SEQUIM — Sequim’s dog park at Carrie Blake Park is known as a place where dogs can play.
But last weekend, dogs were also dancing, prancing and bounding to the beat of the music just a few shakes of a tail away, at the Guy Cole Convention Center.
More than 25 canines from across the U.S. and Canada took part in the Emerald City K-9 Freestyle Dancers Hula Showdown, a regional competition for trained dogs performing freestyle dance routines and dog dressage to music.
Owners spend countless hours training their pets, which often includes performing their tricks during walks.
“It doesn’t take any longer than it would to train any dog to do 15 things,” aid Lori McKenna, 57, of Enumclaw, who entered her Belgian tervuren, Lindy, in the intermediate freestyle class.

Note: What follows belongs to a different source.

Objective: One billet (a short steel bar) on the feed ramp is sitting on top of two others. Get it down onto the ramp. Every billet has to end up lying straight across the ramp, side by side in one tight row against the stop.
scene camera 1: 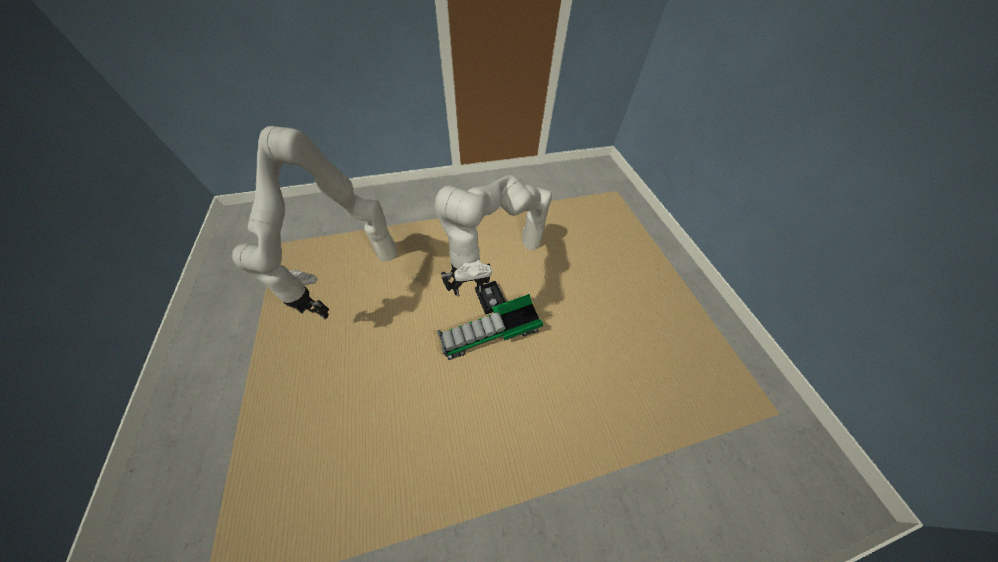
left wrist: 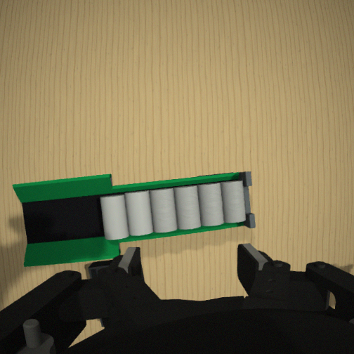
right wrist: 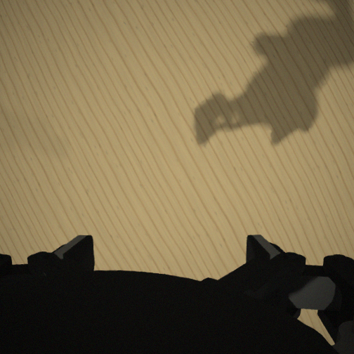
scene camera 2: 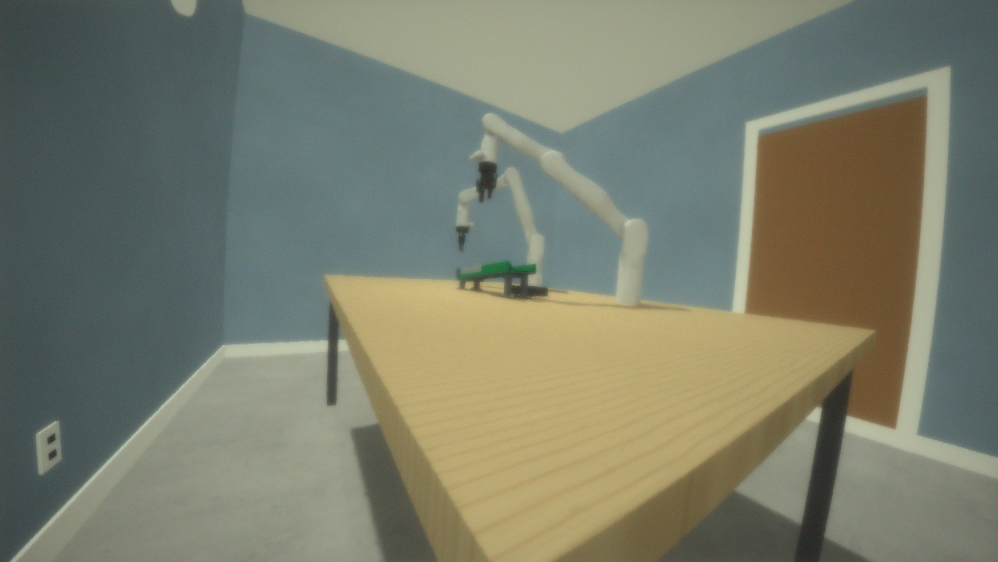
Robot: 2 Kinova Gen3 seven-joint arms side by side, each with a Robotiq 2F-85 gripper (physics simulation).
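Pixels of known places: left gripper, between the fingertips: [scene camera 1: 468, 292] [scene camera 2: 484, 201]; right gripper, between the fingertips: [scene camera 1: 315, 314] [scene camera 2: 461, 251]; left arm's base, origin of its link: [scene camera 1: 531, 243] [scene camera 2: 627, 303]; right arm's base, origin of its link: [scene camera 1: 387, 254].
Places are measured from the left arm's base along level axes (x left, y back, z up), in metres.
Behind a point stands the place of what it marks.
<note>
Several light grey billets [scene camera 1: 473, 330] @[z 0.099, x -0.545, y -0.255 m] [left wrist: 163, 210] lie straight across the green feed ramp [scene camera 1: 517, 305] [scene camera 2: 496, 267] [left wrist: 70, 190], side by side in one row. In the left wrist view the row reaches the grey stop [left wrist: 247, 201] at the right end. All appear at one level, with none on top of another. The billet farthest from the stop [left wrist: 115, 217] lies against its neighbour, near the step to the wider part. My left gripper [scene camera 1: 467, 287] @[z 0.381, x -0.551, y -0.256 m] [scene camera 2: 486, 198] @[z 0.381, x -0.551, y -0.256 m] [left wrist: 189, 261] is open and empty, high above and behind the ramp. My right gripper [scene camera 1: 321, 311] @[z 0.193, x -0.975, y 0.100 m] [scene camera 2: 460, 247] @[z 0.193, x -0.975, y 0.100 m] [right wrist: 168, 253] is open and empty, far to the left.
A black box [scene camera 1: 481, 298] @[z 0.004, x -0.404, y -0.112 m] [scene camera 2: 534, 291] @[z 0.019, x -0.330, y -0.171 m] with small light parts on top lies on the table behind the ramp. The ramp's wider dark bed [left wrist: 62, 220] has high green side walls. The ramp stands on short dark legs. My right gripper is over the wooden table [right wrist: 125, 165].
</note>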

“The hard part,” she said, “is teaching them to do it quickly, to keep to the beat of the music.”
Lindy wove through her owner’s legs, turned circles, sidestepped and backed in a choreographed routine, then joyfully leapt in the air when the routine was done.
Not to be outdone, Tobi, a silver poodle, wove around his owner, Carrol Haines’ dancing cane and legs, and then jumped onto Haines’ back in a display of canine agility and bravado.

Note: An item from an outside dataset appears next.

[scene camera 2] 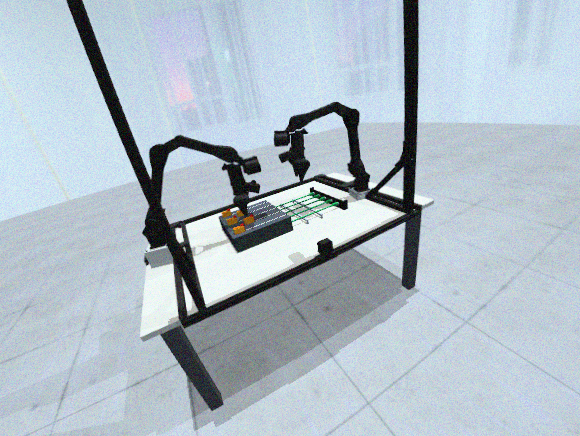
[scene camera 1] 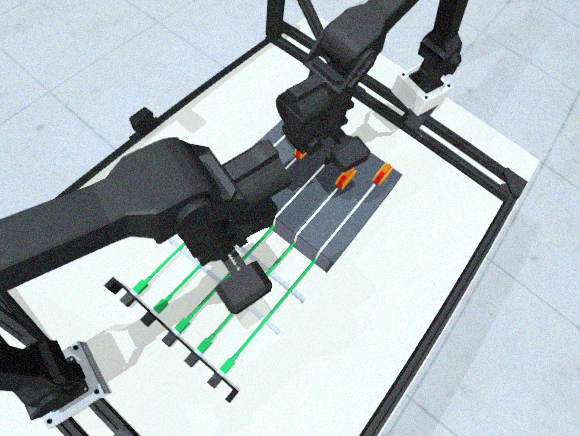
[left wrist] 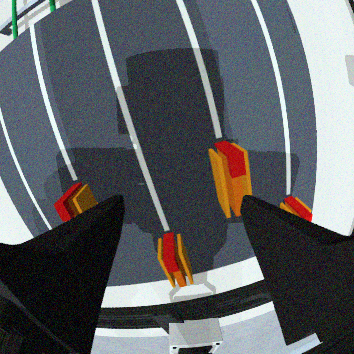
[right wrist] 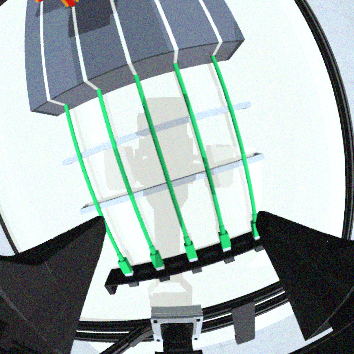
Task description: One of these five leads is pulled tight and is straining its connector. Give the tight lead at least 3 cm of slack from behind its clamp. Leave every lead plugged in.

Some of the dogs at the competition are breeds with a reputation of being high-energy and intelligent, such as the poodle and the border collie.

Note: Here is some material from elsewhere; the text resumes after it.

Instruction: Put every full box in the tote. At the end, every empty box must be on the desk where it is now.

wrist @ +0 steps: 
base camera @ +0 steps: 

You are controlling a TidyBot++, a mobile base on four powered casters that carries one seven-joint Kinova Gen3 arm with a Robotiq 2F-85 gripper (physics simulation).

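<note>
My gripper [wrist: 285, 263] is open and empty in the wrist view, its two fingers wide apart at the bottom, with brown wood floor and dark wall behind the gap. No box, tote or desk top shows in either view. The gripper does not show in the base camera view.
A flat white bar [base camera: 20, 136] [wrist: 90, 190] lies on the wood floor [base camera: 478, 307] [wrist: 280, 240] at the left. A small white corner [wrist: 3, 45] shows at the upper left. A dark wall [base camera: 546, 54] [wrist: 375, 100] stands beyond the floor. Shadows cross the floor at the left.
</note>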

Jake, a 4-year-old border collie, performed an intense, dressage routine, crawling on his stomach and bowing, that produced enthusiastic applause.
His intelligence and intensity doesn’t make it all that much easier to train him, but it does produce a dog that is very trainable, said owner Annette Granbois, 63, of Langley, B.C.
“He’s willing to keep working while the others are worn out,” said Granbois.
Granbois has been doing dancing dog competitions for nine years, she said.